There’s a lot more opportunity for GLaDOS dialog in Portal 2, given that you have multiple sorts of relationships with her over the course of the game. Plus yet more in the multiplayer, because the way she interacts with ATLAS and Peabody is very different from how she interacts with humans.
Thanks for the recommendation. I installed it and it looks great, but the controls are driving me nuts. In the original Portals (and I just played through both of them), you could let up on the keys and you’d pretty much stay in place. If you had to jump in one spot, or fall straight down, you could. But I’m barely in to Portal 3. There’s a puzzle I think I have figured out, jump off one ledge, off the repulsion gel, and on to a slightly higher ledge. Used to be you could just bounce in place and time your forward motion to reach the new ledge at the peak of your jump. But I can’t zero out my movement on this jump. I’m either drifting a little bit forward or a little bit backward; I either don’t get to the second ledge and fall back down or I hit my head on it on the way up.
I have found that Mel has a lot of spots with surfaces that are unstable but shouldn’t be (like the top of a desk that you slide off of if you try to stand on it), and the graphics seem to be a bit jittery, even on low quality.

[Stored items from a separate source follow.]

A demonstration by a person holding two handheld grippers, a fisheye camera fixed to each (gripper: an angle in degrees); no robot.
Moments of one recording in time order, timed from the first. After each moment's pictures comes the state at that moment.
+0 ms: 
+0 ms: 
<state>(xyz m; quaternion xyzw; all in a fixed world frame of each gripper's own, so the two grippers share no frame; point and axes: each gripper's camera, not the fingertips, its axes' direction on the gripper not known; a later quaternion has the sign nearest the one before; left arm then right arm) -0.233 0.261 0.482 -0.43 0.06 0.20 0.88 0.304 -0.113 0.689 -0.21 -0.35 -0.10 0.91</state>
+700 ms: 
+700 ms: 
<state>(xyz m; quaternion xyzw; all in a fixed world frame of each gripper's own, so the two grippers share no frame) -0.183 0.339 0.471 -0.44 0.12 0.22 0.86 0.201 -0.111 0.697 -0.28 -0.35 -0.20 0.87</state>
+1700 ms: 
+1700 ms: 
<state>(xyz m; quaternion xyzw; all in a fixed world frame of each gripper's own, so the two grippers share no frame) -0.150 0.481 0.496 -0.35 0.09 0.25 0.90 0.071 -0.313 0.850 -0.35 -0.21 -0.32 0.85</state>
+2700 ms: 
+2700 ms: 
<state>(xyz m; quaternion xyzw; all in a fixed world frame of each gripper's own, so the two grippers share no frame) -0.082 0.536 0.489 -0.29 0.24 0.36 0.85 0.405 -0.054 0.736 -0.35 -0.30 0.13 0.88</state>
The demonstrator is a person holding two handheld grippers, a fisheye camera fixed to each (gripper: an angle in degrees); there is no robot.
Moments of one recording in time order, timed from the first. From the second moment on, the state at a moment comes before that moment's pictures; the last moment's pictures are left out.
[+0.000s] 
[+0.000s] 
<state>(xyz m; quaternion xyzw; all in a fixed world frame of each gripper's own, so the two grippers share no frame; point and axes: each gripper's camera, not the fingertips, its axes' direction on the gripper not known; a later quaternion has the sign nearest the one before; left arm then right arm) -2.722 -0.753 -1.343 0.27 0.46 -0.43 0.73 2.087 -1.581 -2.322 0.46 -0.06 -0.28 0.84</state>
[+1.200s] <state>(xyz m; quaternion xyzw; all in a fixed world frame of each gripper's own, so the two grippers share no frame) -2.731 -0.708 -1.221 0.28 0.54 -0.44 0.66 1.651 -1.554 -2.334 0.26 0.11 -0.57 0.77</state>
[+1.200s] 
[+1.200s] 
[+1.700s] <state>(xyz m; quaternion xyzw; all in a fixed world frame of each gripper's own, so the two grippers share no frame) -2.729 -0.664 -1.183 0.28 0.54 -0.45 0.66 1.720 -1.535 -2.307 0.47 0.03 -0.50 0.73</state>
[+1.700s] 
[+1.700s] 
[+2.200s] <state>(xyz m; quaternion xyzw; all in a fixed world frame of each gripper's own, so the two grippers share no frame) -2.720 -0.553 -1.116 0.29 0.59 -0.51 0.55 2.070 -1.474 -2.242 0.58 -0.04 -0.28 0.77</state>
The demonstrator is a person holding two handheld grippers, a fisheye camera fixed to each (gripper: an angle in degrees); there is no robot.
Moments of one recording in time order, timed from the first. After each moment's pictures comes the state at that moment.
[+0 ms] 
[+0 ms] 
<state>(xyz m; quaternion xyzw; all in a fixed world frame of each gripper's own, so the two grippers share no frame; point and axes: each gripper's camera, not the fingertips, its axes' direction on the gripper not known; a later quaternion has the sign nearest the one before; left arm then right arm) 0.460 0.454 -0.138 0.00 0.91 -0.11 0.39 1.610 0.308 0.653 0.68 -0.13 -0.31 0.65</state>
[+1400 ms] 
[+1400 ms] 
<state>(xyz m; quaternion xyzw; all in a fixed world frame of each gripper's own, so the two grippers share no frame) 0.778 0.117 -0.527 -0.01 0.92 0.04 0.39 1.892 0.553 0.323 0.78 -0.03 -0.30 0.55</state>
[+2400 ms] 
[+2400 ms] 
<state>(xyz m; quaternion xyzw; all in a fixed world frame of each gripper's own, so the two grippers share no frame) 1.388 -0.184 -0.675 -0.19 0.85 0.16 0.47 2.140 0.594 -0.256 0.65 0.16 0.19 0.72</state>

The environment is also less interactive than I’d like. You can’t pick up all of the loose items lying around, like you can in the actual Portal games.
Still, there was clearly a lot of work that went into making it.
Yeah, it was kind of interesting that you could pick up the chairs and radios and whatnot, but I don’t recall that ever being necessary to solve a puzzle or make progress in the game. The navigation problem I’m having has got me stuck. At least I think it does, maybe this isn’t the solution to the puzzle. I’ve got another idea of how to try and make the jump.
It’s not the interactivity I like so much as the extravagant world building. Those deep salt mines are just absolutely massive. And I love the various stages in the history of Aperture, the gung-ho '50s to the dreary '70s, with logos, decor, and equipment to match. I think it would have been fabulous to see more of that, maybe a Jetsonian future of flying cars and rocket belts. Couldn’t make that work with the current plot, though. The decline has to occur within Cave Johnson’s lifetime.